Record set –
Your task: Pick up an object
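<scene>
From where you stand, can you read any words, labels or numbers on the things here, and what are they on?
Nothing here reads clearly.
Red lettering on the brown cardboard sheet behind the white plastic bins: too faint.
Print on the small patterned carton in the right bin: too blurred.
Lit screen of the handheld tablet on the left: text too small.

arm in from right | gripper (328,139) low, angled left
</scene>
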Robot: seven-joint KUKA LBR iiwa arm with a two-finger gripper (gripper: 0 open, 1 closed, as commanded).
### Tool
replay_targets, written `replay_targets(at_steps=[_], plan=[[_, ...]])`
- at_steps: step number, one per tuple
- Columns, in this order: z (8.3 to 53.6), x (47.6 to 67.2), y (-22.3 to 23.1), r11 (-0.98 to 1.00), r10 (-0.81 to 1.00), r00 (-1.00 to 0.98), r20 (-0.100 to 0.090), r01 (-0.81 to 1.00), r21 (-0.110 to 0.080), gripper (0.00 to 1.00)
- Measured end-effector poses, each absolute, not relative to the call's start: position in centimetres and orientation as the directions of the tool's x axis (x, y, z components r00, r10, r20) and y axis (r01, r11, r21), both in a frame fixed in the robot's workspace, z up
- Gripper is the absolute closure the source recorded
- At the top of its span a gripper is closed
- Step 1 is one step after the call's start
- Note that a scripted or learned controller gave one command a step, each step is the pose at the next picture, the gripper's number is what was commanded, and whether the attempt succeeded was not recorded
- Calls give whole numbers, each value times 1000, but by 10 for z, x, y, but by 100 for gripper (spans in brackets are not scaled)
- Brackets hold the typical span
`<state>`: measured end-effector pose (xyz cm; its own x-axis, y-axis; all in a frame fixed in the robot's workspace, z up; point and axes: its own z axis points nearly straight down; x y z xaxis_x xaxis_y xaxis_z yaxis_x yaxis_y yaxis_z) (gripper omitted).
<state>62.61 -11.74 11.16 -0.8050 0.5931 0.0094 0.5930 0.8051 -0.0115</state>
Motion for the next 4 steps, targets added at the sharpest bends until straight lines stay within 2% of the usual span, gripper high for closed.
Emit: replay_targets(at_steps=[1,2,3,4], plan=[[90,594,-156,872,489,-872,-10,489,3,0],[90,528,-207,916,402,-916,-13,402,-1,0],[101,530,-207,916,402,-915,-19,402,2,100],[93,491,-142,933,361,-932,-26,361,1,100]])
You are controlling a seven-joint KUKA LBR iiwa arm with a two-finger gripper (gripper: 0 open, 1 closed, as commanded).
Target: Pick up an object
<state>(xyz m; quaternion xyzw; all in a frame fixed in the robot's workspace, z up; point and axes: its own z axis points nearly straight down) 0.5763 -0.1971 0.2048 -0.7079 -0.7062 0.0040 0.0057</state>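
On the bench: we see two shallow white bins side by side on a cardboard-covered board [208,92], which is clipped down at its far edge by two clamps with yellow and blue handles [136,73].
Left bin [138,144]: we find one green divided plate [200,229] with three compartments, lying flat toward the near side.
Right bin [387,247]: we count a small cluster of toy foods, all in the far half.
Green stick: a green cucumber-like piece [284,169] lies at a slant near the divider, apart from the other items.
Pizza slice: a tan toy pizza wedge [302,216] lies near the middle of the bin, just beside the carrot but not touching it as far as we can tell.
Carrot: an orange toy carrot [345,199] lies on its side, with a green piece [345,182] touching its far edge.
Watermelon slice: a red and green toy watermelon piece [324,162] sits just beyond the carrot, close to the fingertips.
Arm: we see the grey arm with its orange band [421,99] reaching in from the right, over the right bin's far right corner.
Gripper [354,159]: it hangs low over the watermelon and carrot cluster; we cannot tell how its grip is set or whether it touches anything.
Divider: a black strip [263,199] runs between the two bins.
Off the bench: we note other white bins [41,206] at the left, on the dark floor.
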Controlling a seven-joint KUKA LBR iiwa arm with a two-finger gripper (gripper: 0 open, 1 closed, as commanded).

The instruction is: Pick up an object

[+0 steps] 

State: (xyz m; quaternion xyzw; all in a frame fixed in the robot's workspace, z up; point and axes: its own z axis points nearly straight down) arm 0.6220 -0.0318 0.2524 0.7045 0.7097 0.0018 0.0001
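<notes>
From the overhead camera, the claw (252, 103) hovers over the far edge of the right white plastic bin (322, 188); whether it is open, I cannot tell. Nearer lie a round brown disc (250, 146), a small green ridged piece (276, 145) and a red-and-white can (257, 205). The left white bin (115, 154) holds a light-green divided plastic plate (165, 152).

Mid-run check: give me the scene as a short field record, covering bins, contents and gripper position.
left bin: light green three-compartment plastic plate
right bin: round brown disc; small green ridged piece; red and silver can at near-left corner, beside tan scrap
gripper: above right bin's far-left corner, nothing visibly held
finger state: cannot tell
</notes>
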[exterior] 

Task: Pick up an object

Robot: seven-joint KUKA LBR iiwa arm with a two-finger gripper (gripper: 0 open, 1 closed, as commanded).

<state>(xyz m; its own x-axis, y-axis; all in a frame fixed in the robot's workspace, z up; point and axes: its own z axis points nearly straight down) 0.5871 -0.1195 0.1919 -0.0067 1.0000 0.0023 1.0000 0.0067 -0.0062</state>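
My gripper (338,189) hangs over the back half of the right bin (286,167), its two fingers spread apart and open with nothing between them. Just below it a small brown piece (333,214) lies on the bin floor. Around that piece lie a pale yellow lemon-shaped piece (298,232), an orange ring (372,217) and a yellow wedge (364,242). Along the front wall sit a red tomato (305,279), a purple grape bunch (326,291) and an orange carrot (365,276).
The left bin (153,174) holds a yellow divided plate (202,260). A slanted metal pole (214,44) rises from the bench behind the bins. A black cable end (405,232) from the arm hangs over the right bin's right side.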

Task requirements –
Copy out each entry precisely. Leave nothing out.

Reply to the task –
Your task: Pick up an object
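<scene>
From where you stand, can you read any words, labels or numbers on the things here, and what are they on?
Nothing here reads clearly.
Red lettering on the brown cardboard sheet behind the white plastic bins: too faint.
Print on the small patterned carton in the right bin: too blurred.
Lit screen of the handheld tablet on the left: text too small.

arm in from right | gripper (328,139) low, angled left
</scene>
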Robot: seven-joint KUKA LBR iiwa arm with a two-finger gripper (gripper: 0 open, 1 closed, as commanded).
### Tool
replay_targets, written `replay_targets(at_steps=[_], plan=[[_, ...]])`
- at_steps: step number, one per tuple
- Columns, in this order: z (8.3 to 53.6), x (47.6 to 67.2), y (-22.3 to 23.1), r11 (-0.98 to 1.00), r10 (-0.81 to 1.00), r00 (-1.00 to 0.98), r20 (-0.100 to 0.090), r01 (-0.81 to 1.00), r21 (-0.110 to 0.080), gripper (0.00 to 1.00)
- Measured end-effector poses, each absolute, not relative to the call's start: position in centimetres and orientation as the directions of the tool's x axis (x, y, z components r00, r10, r20) and y axis (r01, r11, r21), both in a frame fixed in the robot's workspace, z up
- Gripper is the absolute closure the source recorded
- At the top of its span a gripper is closed
- Step 1 is one step after the call's start
- Note that a scripted or learned controller gave one command a step, each step is the pose at the next picture, the gripper's number is what was commanded, and whether the attempt succeeded was not recorded
- Calls give whole numbers, each value times 1000, but by 10 for z, x, y, but by 100 for gripper (spans in brackets are not scaled)
- Brackets hold the typical span
`<state>`: measured end-effector pose (xyz cm; its own x-axis, y-axis; all in a frame fixed in the robot's workspace, z up; point and axes: its own z axis points nearly straight down; x y z xaxis_x xaxis_y xaxis_z yaxis_x yaxis_y yaxis_z) (gripper omitted).
<state>62.61 -11.74 11.16 -0.8050 0.5931 0.0094 0.5930 0.8051 -0.0115</state>
Motion for the next 4 steps, targets added at the sharpest bends until straight lines stay within 2% of the usual span, gripper high for closed.
Emit: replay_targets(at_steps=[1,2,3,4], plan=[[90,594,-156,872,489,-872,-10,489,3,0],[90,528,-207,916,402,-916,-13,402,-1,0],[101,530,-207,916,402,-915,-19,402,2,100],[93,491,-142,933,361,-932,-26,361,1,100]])
You are controlling a seven-joint KUKA LBR iiwa arm with a two-finger gripper (gripper: 0 open, 1 closed, as commanded).
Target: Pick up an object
<state>(xyz m; quaternion xyzw; all in a frame fixed in the robot's workspace, z up; point and axes: its own z axis points nearly straight down) 0.5763 -0.1971 0.2048 -0.7079 -0.7062 0.0040 0.0057</state>
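On the bench: we see two shallow white bins side by side on a cardboard-covered board [208,92], which is clipped down at its far edge by two clamps with yellow and blue handles [136,73].
Left bin [138,144]: we find one green divided plate [200,229] with three compartments, lying flat toward the near side.
Right bin [387,247]: we count a small cluster of toy foods, all in the far half.
Green stick: a green cucumber-like piece [284,169] lies at a slant near the divider, apart from the other items.
Pizza slice: a tan toy pizza wedge [302,216] lies near the middle of the bin, just beside the carrot but not touching it as far as we can tell.
Carrot: an orange toy carrot [345,199] lies on its side, with a green piece [345,182] touching its far edge.
Watermelon slice: a red and green toy watermelon piece [324,162] sits just beyond the carrot, close to the fingertips.
Arm: we see the grey arm with its orange band [421,99] reaching in from the right, over the right bin's far right corner.
Gripper [354,159]: it hangs low over the watermelon and carrot cluster; we cannot tell how its grip is set or whether it touches anything.
Divider: a black strip [263,199] runs between the two bins.
Off the bench: we note other white bins [41,206] at the left, on the dark floor.
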Controlling a seven-joint KUKA LBR iiwa arm with a two-finger gripper (gripper: 0 open, 1 closed, as commanded).

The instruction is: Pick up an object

[+0 steps] 

State: (xyz m; quaternion xyzw; all in a frame fixed in the robot's workspace, z up; point and axes: its own z axis points nearly straight down) arm 0.6220 -0.0318 0.2524 0.7045 0.7097 0.0018 0.0001
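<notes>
From the overhead camera, the claw (252, 103) hovers over the far edge of the right white plastic bin (322, 188); whether it is open, I cannot tell. Nearer lie a round brown disc (250, 146), a small green ridged piece (276, 145) and a red-and-white can (257, 205). The left white bin (115, 154) holds a light-green divided plastic plate (165, 152).

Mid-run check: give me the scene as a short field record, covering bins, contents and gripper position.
left bin: light green three-compartment plastic plate
right bin: round brown disc; small green ridged piece; red and silver can at near-left corner, beside tan scrap
gripper: above right bin's far-left corner, nothing visibly held
finger state: cannot tell
</notes>
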[exterior] 

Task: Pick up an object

Robot: seven-joint KUKA LBR iiwa arm with a two-finger gripper (gripper: 0 open, 1 closed, as commanded).

<state>(xyz m; its own x-axis, y-axis; all in a frame fixed in the robot's workspace, z up; point and axes: its own z axis points nearly straight down) 0.5871 -0.1195 0.1919 -0.0067 1.0000 0.0023 1.0000 0.0067 -0.0062</state>
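My gripper (338,189) hangs over the back half of the right bin (286,167), its two fingers spread apart and open with nothing between them. Just below it a small brown piece (333,214) lies on the bin floor. Around that piece lie a pale yellow lemon-shaped piece (298,232), an orange ring (372,217) and a yellow wedge (364,242). Along the front wall sit a red tomato (305,279), a purple grape bunch (326,291) and an orange carrot (365,276).
The left bin (153,174) holds a yellow divided plate (202,260). A slanted metal pole (214,44) rises from the bench behind the bins. A black cable end (405,232) from the arm hangs over the right bin's right side.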

Work on the answer has been completed.